→ **Your task**:
Would you please copy each line of the data in which the string "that" occurs?

→ **Dataset records**:
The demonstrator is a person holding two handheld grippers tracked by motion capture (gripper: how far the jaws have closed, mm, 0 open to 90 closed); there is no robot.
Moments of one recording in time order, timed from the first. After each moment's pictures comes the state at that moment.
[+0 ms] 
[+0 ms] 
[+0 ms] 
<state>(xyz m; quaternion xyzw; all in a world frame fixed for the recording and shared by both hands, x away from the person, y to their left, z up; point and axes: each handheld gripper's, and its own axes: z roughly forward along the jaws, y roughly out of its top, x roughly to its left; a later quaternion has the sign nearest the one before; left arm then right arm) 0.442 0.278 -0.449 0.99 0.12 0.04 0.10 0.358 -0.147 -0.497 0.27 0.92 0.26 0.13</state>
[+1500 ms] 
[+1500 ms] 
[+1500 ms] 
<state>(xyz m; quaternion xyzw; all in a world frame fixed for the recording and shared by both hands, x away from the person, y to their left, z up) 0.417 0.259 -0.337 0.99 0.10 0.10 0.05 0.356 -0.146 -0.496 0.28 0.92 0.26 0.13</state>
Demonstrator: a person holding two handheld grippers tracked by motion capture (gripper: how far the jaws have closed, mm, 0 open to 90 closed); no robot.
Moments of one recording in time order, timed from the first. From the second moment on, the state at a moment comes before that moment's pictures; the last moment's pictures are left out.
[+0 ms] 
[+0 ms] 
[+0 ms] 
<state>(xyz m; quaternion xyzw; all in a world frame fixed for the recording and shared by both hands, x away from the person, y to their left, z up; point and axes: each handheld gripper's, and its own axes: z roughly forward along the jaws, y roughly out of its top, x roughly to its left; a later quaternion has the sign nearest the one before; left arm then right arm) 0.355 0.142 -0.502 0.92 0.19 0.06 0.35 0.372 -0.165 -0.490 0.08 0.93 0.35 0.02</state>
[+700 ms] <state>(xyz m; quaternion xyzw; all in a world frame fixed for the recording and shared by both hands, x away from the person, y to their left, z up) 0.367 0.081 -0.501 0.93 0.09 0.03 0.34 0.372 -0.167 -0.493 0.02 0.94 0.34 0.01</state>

→ **Task solution**:
Moments of one recording in time order, timed from the first. After each moment's pictures comes the state at that moment.
Moments of one recording in time order, timed from the first. From the second moment on, the state at a moment comes before that moment's pictures; the last moment's pictures are left out.

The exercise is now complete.